Discussion of Results. We now discuss reasons for the failures shown in Table 4. For the tests which did not build, this was due to dependence on external libraries that are not currently supported by HIPLZ (cholla (dependence on hipfft), KokkosDslash (dependence on kokkos)), unimplemented functions (adept-proxy (three-argument shuffles)), and compiler errors (BerkeleyGW-FF, GridMini).

There were four tests that failed at runtime. In three tests, rodinia-backprop, rodinia-dwt2d, and rodinia-b+tree kernel creation failed, and are being investigated. The other test which failed at runtime was gpu-burn, which fails since it allocates a piece of memory larger than what is available on the hardware.

Three of the tests ran but did not give correct answers. BerkeleyGW-GPP, rodinia-heartwall, and RSBench all return output arrays that do not pass validation. Future work will investigate these issues.

5 Related Work

Many of the programming language systems that support GPU offloading translate high-level programming language constructs to heterogeneous programming model APIs. Typical examples are OpenMP [18] and OpenACC [19]. Compilers which support OpenMP or OpenACC translate high-level pragma-based abstractions to lower-level (for example, CUDA driver or OpenCL) calls. This allows code using OpenMP or OpenACC to target a wide variety of hardware as long as the compiler lowers the abstractions into lower-level representations that the underlying runtime can ingest. This representation is bundled in a fat binary-based executable, in which the same binary embeds both host and device code.

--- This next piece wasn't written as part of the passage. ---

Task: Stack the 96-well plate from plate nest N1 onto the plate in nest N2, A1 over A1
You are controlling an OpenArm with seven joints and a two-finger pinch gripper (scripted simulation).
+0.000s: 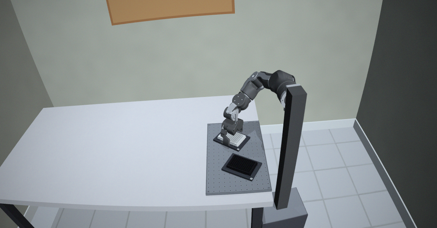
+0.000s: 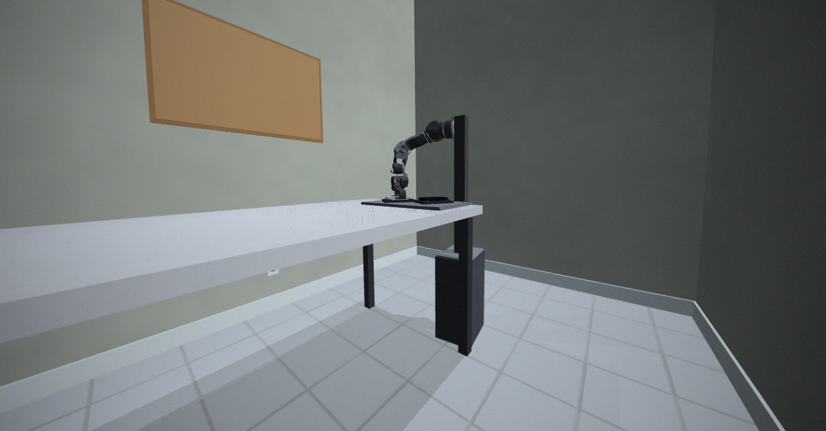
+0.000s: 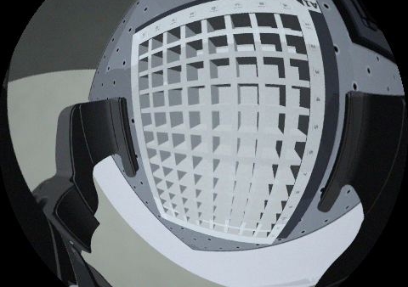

This allows the device code to be recompiled or optimized when the driver is updated, without having to rebuild the application. The usage of fat binaries brings the advantage for application deployment, i.e. no need to maintain separated binary or source code (host and device) and link them together for execution. LLVM/Clang [20] uses PTX as the intermediate language (IL) for the CUDA driver. Intel OpenMP compiler makes another choice and uses SPIR-V as IL in order to target their OpenCL or L0 based GPU backends [21, 22]. The approach in HIPLZ is similar, although we implement the HIP API and not pragma-based approaches, and we use SPIR-V as the intermediary representation.

Different approaches exist to bridge programming models to L0: for example ZLUDA [23] is a demonstrator showcasing running unmodified CUDA applications on top of L0 by implementing the CUDA driver API in L0, and converting NVIDIA PTX [24] to SPIR-V. ZLUDA only supports a limited subset of applications, but it does showcase promising performance on those applications.

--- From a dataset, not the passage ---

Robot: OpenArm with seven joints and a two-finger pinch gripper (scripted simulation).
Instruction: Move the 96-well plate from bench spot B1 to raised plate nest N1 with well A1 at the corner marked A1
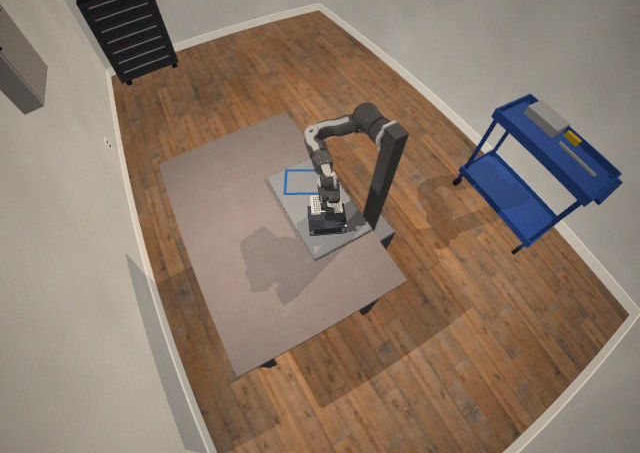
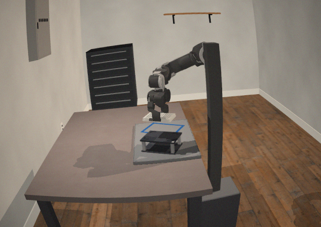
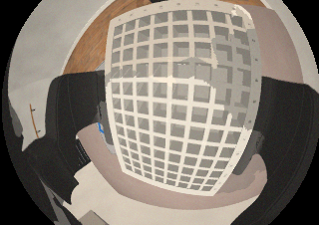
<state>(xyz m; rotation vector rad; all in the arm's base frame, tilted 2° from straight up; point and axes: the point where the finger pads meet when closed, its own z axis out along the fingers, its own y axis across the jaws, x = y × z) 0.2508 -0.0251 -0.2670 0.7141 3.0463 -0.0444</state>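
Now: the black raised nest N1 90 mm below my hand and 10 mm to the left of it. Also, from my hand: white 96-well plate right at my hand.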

Another well known project bridging several programming models to OpenCL is pocl [25]. pocl implements OpenCL for NVIDIA GPUs on top of CUDA, AMD GPUs on top of HSA and supports CPU devices as well through the Posix Threads programming API.

hipSYCL [26] is a SYCL implementation that leverages existing heterogeneous programming model such as CUDA, HIP to support different GPU architectures. It also provides a work-in-progress support for Intel GPUs via oneAPI [21].

6 Conclusion

In this paper, we introduced the design and implementation of HIPLZ, a compilation and runtime system that allows HIP code to run on Intel GPUs. It uses the L0 API to implement the HIP API’s functionalities and SPIR-V as the IL to represent the kernel functions. To the best of our knowledge, HIPLZ is the first compiler and runtime system that allows HIP code to run on Intel GPUs by using L0.

HIPLZ successfully compiled and produced correct results on an Intel Gen9 GPU for more than 35 HIP test cases and mini-apps. In terms of performance, we ran two performance benchmarks using HIPLZ and were able to achieve approximately the same peak values as OpenCL, demonstrating that HIPLZ produces code that can effectively use the Intel GPU hardware. Future work will focus on extending performance for more applications and interoperability with other programming models like DPC++ and OpenMP.